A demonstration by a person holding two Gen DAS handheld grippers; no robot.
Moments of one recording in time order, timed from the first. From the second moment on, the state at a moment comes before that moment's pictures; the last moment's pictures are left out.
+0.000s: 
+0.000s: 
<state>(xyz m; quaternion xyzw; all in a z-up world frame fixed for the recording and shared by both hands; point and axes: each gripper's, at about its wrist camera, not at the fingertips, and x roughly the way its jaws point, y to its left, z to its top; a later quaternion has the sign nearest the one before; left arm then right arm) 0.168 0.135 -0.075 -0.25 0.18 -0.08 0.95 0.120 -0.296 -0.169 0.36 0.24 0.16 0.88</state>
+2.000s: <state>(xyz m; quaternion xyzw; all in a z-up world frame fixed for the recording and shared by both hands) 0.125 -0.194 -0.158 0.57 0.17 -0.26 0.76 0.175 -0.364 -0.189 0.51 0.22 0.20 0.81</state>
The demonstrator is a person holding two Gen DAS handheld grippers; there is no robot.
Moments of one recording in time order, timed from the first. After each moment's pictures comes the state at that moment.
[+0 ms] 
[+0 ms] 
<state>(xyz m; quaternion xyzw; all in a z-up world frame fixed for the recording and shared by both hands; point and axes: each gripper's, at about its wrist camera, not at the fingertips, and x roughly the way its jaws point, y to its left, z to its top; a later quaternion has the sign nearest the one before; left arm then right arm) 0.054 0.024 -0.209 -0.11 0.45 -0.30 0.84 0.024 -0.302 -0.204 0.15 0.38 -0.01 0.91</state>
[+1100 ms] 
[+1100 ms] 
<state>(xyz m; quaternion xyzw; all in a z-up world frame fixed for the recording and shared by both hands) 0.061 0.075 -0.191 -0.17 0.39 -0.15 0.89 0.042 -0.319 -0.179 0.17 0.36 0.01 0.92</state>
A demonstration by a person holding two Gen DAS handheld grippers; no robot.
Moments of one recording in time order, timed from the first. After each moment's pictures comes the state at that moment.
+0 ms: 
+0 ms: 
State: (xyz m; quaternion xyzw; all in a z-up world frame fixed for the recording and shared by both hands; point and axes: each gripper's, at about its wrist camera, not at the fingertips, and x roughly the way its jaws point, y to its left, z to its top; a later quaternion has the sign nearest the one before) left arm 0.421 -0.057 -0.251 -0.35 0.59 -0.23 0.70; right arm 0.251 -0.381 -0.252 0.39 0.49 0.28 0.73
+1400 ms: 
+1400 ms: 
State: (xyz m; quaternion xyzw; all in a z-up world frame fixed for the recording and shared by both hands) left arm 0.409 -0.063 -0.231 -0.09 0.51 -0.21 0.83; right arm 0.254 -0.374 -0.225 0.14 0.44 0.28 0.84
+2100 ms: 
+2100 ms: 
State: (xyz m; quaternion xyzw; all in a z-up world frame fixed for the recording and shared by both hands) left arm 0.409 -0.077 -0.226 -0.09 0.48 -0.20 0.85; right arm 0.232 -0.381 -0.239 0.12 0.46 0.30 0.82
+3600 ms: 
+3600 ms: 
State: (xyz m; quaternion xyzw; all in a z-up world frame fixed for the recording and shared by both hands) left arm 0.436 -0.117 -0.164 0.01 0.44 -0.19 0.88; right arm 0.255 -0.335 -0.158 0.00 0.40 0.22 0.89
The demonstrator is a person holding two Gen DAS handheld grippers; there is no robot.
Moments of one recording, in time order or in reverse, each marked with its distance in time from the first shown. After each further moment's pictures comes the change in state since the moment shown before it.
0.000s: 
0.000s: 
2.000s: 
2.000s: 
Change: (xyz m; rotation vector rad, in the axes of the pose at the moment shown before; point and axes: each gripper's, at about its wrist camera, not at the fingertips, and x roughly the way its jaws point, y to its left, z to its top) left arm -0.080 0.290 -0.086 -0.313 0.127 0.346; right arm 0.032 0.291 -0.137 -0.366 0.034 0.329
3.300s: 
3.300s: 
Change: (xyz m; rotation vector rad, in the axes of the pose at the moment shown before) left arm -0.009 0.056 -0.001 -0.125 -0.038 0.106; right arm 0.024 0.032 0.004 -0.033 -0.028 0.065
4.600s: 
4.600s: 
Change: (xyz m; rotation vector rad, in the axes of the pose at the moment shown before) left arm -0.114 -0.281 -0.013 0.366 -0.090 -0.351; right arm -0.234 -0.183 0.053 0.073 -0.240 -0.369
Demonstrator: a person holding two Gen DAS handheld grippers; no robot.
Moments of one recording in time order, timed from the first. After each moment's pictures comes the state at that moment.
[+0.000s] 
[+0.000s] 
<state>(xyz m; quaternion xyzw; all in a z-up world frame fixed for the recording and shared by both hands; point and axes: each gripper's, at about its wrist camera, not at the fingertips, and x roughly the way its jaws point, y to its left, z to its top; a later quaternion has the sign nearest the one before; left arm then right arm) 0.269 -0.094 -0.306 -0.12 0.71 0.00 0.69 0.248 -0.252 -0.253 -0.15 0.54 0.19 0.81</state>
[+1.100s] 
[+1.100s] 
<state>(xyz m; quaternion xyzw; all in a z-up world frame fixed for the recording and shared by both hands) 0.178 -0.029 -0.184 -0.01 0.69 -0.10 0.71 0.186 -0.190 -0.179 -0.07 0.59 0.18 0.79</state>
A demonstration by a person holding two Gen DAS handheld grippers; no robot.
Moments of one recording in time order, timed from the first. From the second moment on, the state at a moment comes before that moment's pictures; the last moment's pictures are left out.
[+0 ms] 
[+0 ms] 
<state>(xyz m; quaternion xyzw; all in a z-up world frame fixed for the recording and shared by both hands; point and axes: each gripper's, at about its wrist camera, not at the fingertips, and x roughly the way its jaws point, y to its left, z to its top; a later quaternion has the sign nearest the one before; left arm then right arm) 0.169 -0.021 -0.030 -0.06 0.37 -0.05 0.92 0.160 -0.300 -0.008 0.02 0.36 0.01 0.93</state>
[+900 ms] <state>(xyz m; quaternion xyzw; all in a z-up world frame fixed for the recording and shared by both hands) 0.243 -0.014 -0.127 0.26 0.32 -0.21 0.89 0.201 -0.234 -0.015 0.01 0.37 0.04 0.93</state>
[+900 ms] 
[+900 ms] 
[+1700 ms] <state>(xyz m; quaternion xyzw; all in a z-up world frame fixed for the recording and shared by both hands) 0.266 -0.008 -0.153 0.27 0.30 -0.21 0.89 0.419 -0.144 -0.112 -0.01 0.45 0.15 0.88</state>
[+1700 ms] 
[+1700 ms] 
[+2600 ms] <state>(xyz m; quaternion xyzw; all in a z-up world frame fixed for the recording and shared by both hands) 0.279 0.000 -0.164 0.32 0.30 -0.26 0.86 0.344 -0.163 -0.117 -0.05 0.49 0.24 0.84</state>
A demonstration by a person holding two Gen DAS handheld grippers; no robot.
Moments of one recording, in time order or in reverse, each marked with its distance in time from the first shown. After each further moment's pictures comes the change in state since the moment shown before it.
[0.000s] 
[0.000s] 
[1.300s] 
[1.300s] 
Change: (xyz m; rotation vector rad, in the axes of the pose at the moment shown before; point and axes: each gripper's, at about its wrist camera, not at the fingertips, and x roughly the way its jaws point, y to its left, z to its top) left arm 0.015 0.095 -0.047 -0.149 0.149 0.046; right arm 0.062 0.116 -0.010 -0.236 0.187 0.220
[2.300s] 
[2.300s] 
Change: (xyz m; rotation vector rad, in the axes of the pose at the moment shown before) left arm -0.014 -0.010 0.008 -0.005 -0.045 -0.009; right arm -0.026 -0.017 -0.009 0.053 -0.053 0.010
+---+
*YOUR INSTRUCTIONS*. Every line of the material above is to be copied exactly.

*WRITTEN ANSWER*.
A demonstration by a person holding two Gen DAS handheld grippers; no robot.
Moments of one recording in time order, timed from the first. From the second moment on, the state at a moment comes before that moment's pictures; the last moment's pictures are left out.
+0.000s: 
+0.000s: 
<state>(xyz m; quaternion xyzw; all in a z-up world frame fixed for the recording and shared by both hands; point and axes: each gripper's, at about its wrist camera, not at the fingertips, and x roughly the way its jaws point, y to its left, z to its top; a later quaternion has the sign nearest the one before; left arm then right arm) 0.168 0.135 -0.075 -0.25 0.18 -0.08 0.95 0.120 -0.296 -0.169 0.36 0.24 0.16 0.88</state>
+2.000s: <state>(xyz m; quaternion xyzw; all in a z-up world frame fixed for the recording and shared by both hands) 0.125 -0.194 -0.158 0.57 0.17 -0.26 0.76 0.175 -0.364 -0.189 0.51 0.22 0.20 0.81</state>
The demonstrator is a person holding two Gen DAS handheld grippers; there is no robot.
Moments of one recording in time order, timed from the first. After each moment's pictures comes the state at that moment.
[+0 ms] 
[+0 ms] 
<state>(xyz m; quaternion xyzw; all in a z-up world frame fixed for the recording and shared by both hands; point and axes: each gripper's, at about its wrist camera, not at the fingertips, and x roughly the way its jaws point, y to its left, z to its top; a later quaternion has the sign nearest the one before; left arm then right arm) 0.054 0.024 -0.209 -0.11 0.45 -0.30 0.84 0.024 -0.302 -0.204 0.15 0.38 -0.01 0.91</state>
[+1100 ms] 
[+1100 ms] 
<state>(xyz m; quaternion xyzw; all in a z-up world frame fixed for the recording and shared by both hands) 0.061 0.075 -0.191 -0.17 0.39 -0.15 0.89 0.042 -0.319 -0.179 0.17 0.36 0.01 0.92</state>
A demonstration by a person holding two Gen DAS handheld grippers; no robot.
Moments of one recording in time order, timed from the first. After each moment's pictures comes the state at that moment.
+0 ms: 
+0 ms: 
State: (xyz m; quaternion xyzw; all in a z-up world frame fixed for the recording and shared by both hands; point and axes: each gripper's, at about its wrist camera, not at the fingertips, and x roughly the way its jaws point, y to its left, z to its top; a later quaternion has the sign nearest the one before) left arm 0.421 -0.057 -0.251 -0.35 0.59 -0.23 0.70; right arm 0.251 -0.381 -0.252 0.39 0.49 0.28 0.73
+1400 ms: 
+1400 ms: 
State: (xyz m; quaternion xyzw; all in a z-up world frame fixed for the recording and shared by both hands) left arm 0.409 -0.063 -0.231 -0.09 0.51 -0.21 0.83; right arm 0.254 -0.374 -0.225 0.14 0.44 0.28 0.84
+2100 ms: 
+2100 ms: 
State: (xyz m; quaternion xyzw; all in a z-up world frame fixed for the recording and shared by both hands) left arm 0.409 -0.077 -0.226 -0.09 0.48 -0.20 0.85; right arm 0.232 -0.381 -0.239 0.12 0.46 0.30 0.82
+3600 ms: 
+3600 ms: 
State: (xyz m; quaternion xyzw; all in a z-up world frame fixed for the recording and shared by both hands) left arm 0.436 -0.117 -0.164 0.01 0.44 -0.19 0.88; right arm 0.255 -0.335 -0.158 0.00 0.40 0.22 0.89
The demonstrator is a person holding two Gen DAS handheld grippers; there is no robot.
Moments of one recording, in time order or in reverse, each marked with its distance in time from the first shown. After each further moment's pictures comes the change in state since the moment shown before it.
0.000s: 
0.000s: 
2.000s: 
2.000s: 
Change: (xyz m; rotation vector rad, in the axes of the pose at the moment shown before; point and axes: each gripper's, at about its wrist camera, not at the fingertips, and x roughly the way its jaws point, y to its left, z to its top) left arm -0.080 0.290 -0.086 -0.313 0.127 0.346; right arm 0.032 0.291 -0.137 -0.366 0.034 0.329
3.300s: 
3.300s: 
Change: (xyz m; rotation vector rad, in the axes of the pose at the moment shown before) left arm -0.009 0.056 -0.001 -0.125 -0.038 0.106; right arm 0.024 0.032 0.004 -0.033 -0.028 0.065
4.600s: 
4.600s: 
Change: (xyz m; rotation vector rad, in the axes of the pose at the moment shown before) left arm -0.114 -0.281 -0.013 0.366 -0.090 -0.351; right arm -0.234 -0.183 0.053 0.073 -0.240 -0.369
Demonstrator: a person holding two Gen DAS handheld grippers; no robot.
Moments of one recording in time order, timed from the first. After each moment's pictures comes the state at that moment.
[+0.000s] 
[+0.000s] 
<state>(xyz m; quaternion xyzw; all in a z-up world frame fixed for the recording and shared by both hands; point and axes: each gripper's, at about its wrist camera, not at the fingertips, and x roughly the way its jaws point, y to its left, z to its top; a later quaternion has the sign nearest the one before; left arm then right arm) 0.269 -0.094 -0.306 -0.12 0.71 0.00 0.69 0.248 -0.252 -0.253 -0.15 0.54 0.19 0.81</state>
[+1.100s] 
[+1.100s] 
<state>(xyz m; quaternion xyzw; all in a z-up world frame fixed for the recording and shared by both hands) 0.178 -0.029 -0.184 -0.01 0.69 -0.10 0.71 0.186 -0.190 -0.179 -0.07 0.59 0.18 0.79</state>
A demonstration by a person holding two Gen DAS handheld grippers; no robot.
Moments of one recording in time order, timed from the first. From the second moment on, the state at a moment comes before that moment's pictures; the last moment's pictures are left out.
[+0 ms] 
[+0 ms] 
<state>(xyz m; quaternion xyzw; all in a z-up world frame fixed for the recording and shared by both hands; point and axes: each gripper's, at about its wrist camera, not at the fingertips, and x roughly the way its jaws point, y to its left, z to its top; a later quaternion has the sign nearest the one before; left arm then right arm) 0.169 -0.021 -0.030 -0.06 0.37 -0.05 0.92 0.160 -0.300 -0.008 0.02 0.36 0.01 0.93</state>
[+900 ms] <state>(xyz m; quaternion xyzw; all in a z-up world frame fixed for the recording and shared by both hands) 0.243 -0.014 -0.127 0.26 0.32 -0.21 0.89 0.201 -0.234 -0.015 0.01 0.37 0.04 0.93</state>
[+900 ms] 
[+900 ms] 
[+1700 ms] <state>(xyz m; quaternion xyzw; all in a z-up world frame fixed for the recording and shared by both hands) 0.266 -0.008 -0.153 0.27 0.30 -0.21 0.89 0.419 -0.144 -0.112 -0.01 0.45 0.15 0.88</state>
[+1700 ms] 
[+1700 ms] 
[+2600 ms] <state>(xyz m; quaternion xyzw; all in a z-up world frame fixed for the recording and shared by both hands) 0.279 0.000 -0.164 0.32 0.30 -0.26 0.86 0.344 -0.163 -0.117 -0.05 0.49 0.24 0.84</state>
A demonstration by a person holding two Gen DAS handheld grippers; no robot.
Moments of one recording, in time order or in reverse, each marked with its distance in time from the first shown. After each further moment's pictures comes the change in state since the moment shown before it.
[0.000s] 
[0.000s] 
[1.300s] 
[1.300s] 
Change: (xyz m; rotation vector rad, in the axes of the pose at the moment shown before; point and axes: each gripper's, at about its wrist camera, not at the fingertips, and x roughly the way its jaws point, y to its left, z to its top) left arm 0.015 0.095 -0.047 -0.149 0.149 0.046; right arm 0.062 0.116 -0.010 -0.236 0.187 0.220
[2.300s] 
[2.300s] 
Change: (xyz m; rotation vector rad, in the axes of the pose at the moment shown before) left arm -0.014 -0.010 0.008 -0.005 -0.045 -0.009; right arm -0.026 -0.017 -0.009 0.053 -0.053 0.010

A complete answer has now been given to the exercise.